- The problem
If a line in the listing below includes the word "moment", pick it out.

- Input material
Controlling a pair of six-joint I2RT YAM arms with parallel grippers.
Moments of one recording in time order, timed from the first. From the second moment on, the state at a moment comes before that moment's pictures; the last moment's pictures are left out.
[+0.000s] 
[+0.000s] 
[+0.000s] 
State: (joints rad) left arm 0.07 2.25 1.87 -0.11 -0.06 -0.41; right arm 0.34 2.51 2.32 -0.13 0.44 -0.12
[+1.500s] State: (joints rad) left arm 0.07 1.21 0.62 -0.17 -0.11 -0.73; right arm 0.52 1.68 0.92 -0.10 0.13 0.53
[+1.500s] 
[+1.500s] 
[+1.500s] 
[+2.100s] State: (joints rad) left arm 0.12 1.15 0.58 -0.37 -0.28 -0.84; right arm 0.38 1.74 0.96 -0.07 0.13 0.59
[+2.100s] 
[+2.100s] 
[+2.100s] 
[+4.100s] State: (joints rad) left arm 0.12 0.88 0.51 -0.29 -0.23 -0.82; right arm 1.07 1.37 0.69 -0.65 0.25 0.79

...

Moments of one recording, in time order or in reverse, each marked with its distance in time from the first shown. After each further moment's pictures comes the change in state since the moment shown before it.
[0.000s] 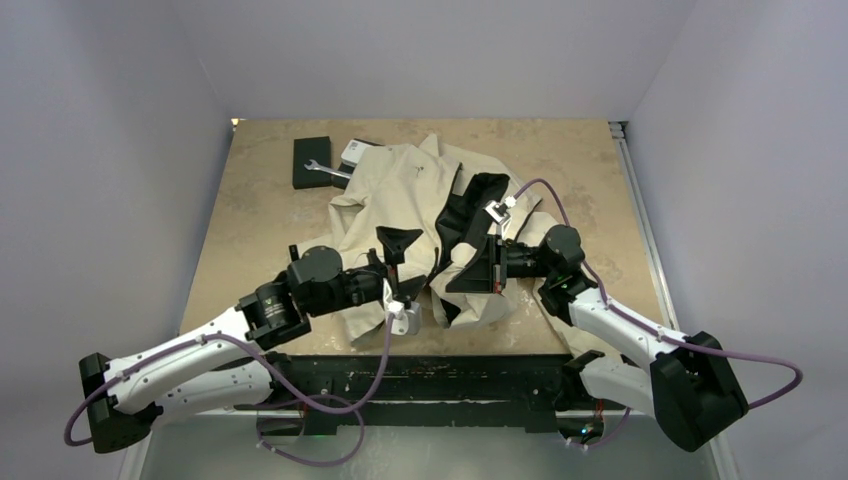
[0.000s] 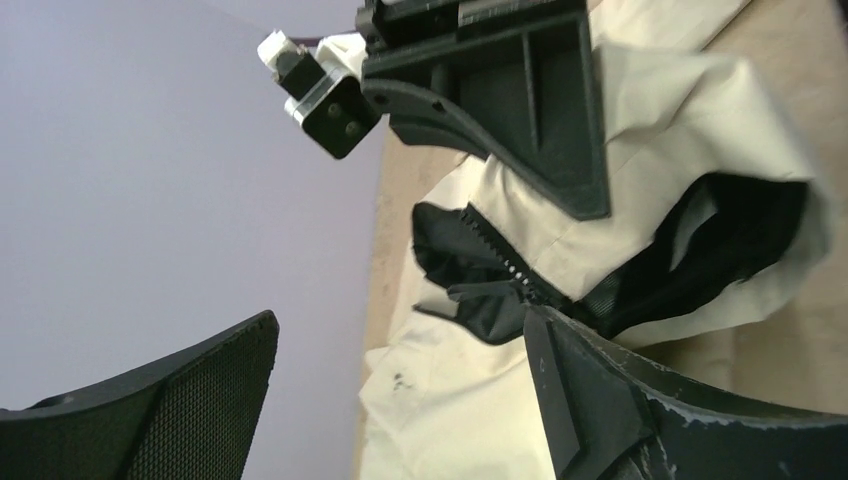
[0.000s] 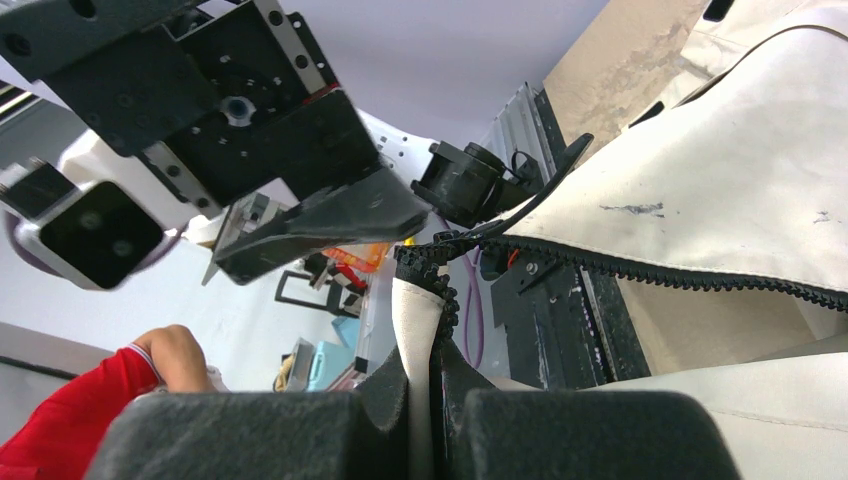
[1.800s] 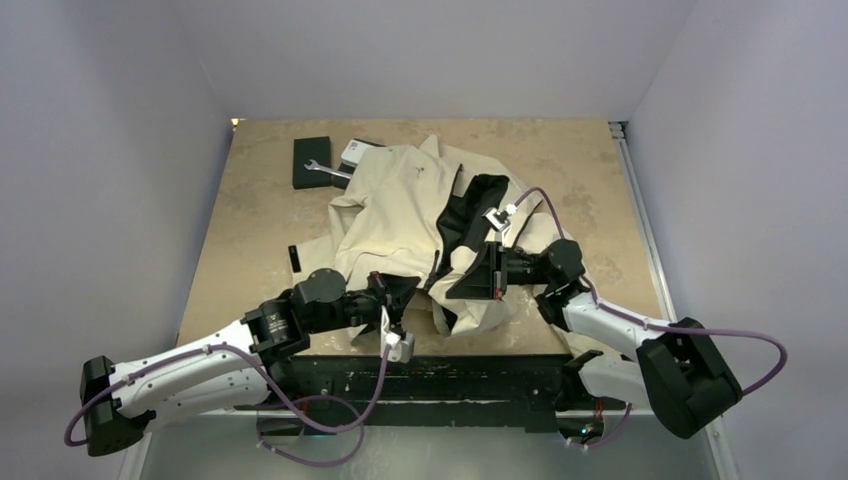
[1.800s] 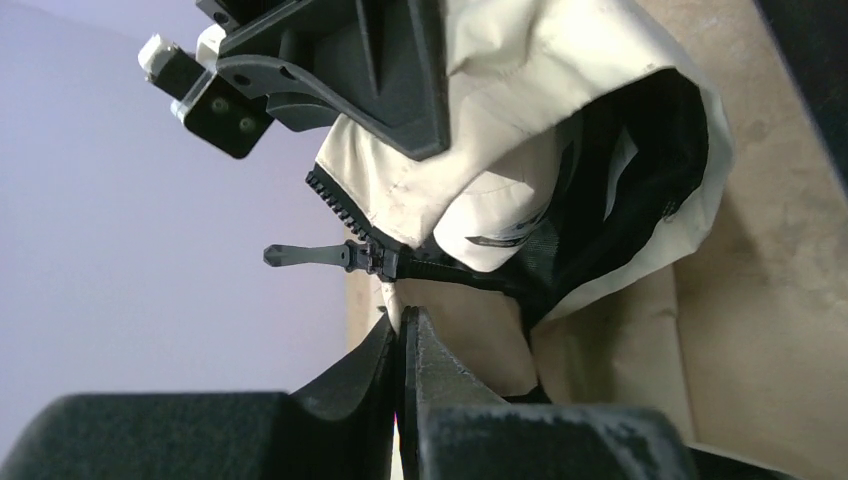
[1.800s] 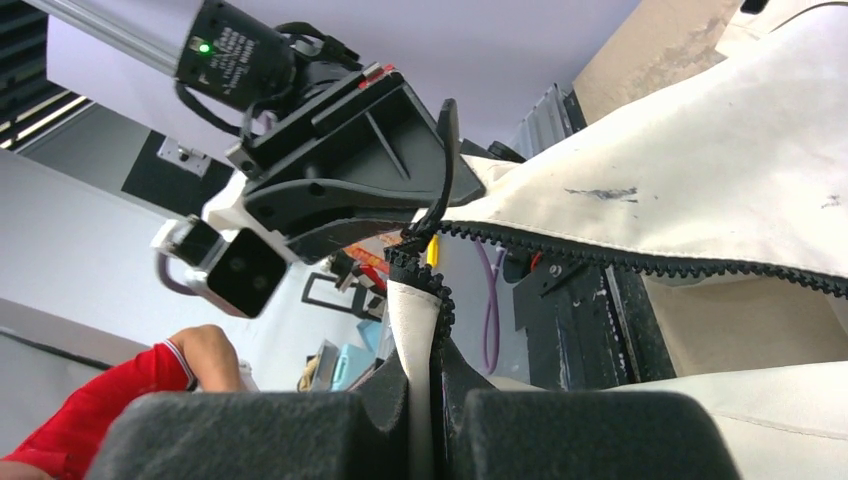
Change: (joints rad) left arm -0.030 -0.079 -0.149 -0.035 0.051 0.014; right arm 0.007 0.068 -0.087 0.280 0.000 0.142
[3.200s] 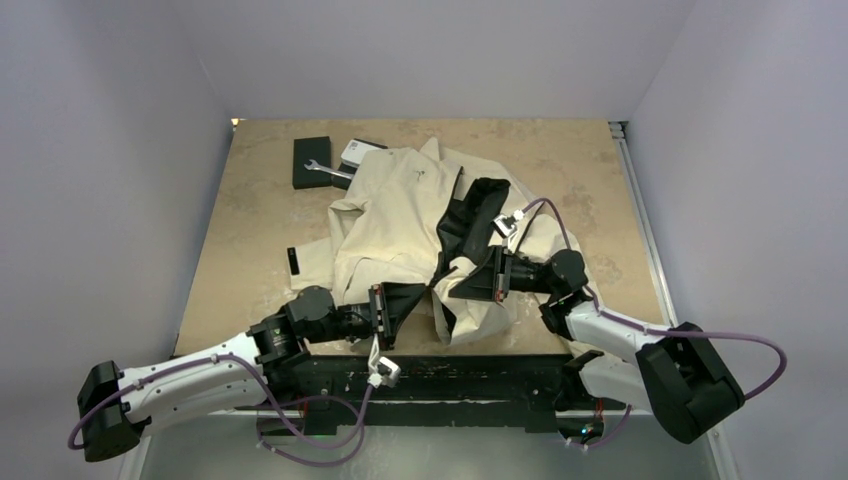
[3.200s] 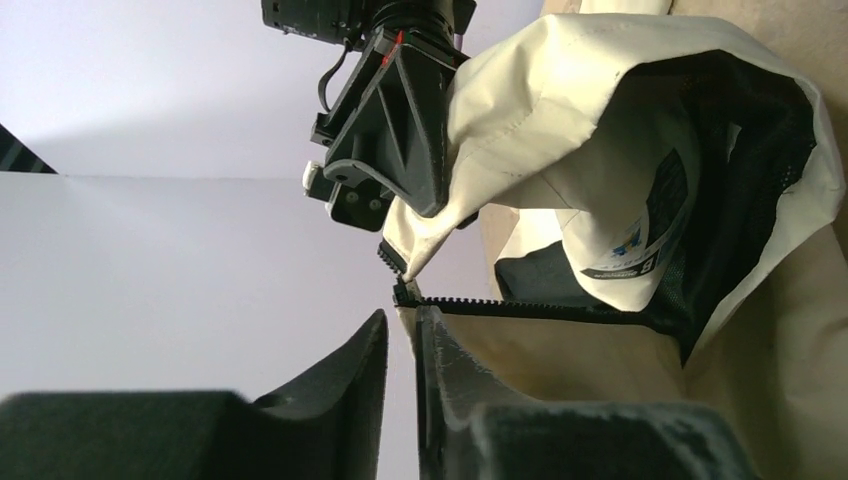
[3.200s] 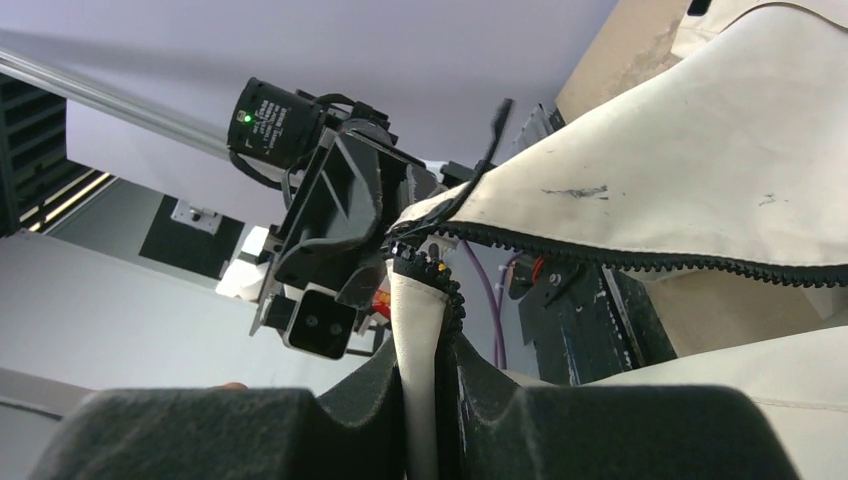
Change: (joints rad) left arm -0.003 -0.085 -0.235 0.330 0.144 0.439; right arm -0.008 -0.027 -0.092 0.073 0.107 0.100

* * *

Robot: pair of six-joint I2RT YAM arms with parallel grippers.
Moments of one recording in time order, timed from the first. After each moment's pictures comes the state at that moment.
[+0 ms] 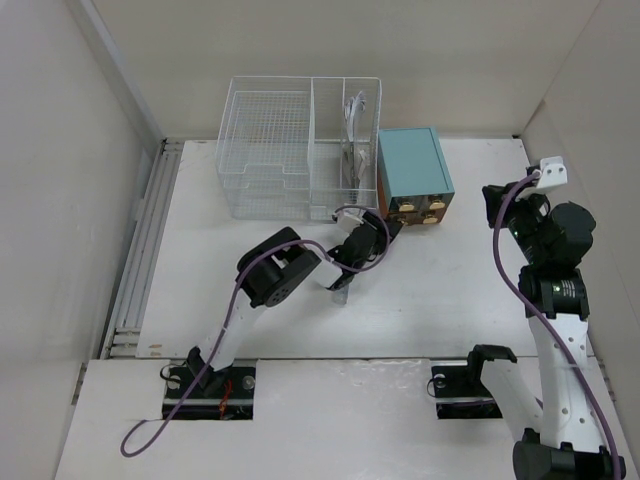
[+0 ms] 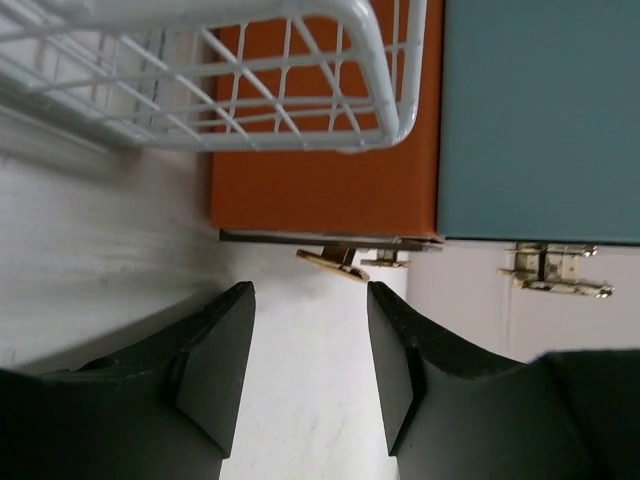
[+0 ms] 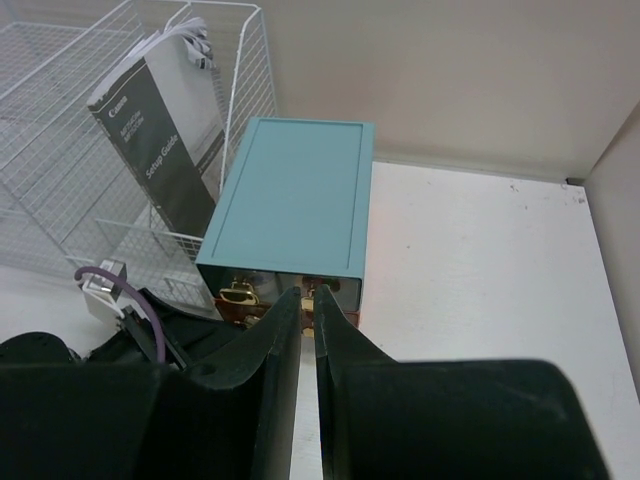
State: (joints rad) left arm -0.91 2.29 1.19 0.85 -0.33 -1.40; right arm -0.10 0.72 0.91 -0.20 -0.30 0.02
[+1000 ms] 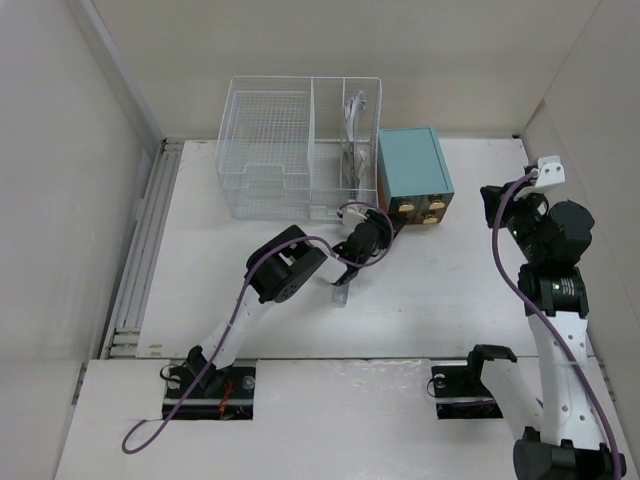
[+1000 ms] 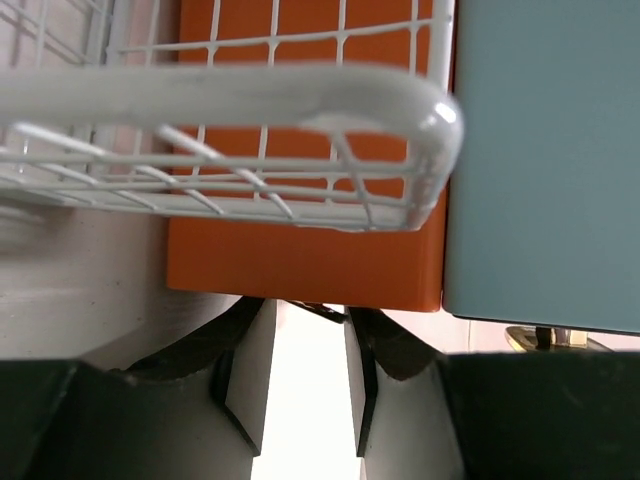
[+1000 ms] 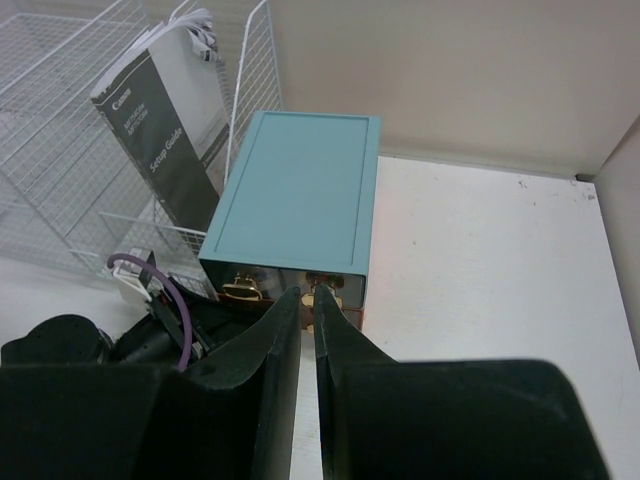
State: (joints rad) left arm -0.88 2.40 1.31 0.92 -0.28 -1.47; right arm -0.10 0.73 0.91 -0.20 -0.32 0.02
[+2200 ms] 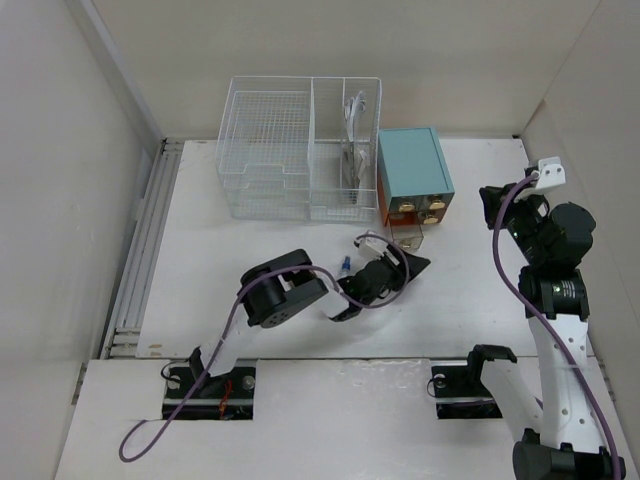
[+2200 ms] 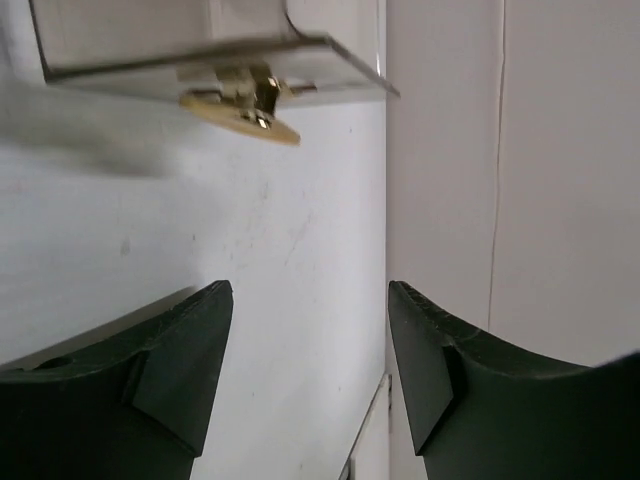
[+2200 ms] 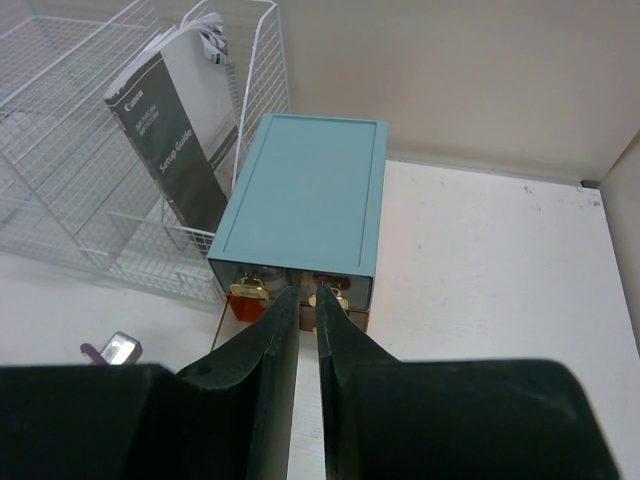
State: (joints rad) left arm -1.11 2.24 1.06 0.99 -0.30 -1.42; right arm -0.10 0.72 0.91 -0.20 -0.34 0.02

- Task response
Moments of one recording in time order, timed from the first. From the second moment on, the state at a moment comes before that moment's pictures; the last moment's pictures are left out.
Moments of one recording, in time order or in reverse, each marked with its distance in time from the first shown. After each further moment's pictures comes the change in state since the moment shown before it.
Moments of one recording in time order, timed from the first. After each moment's pictures comes the state at that moment.

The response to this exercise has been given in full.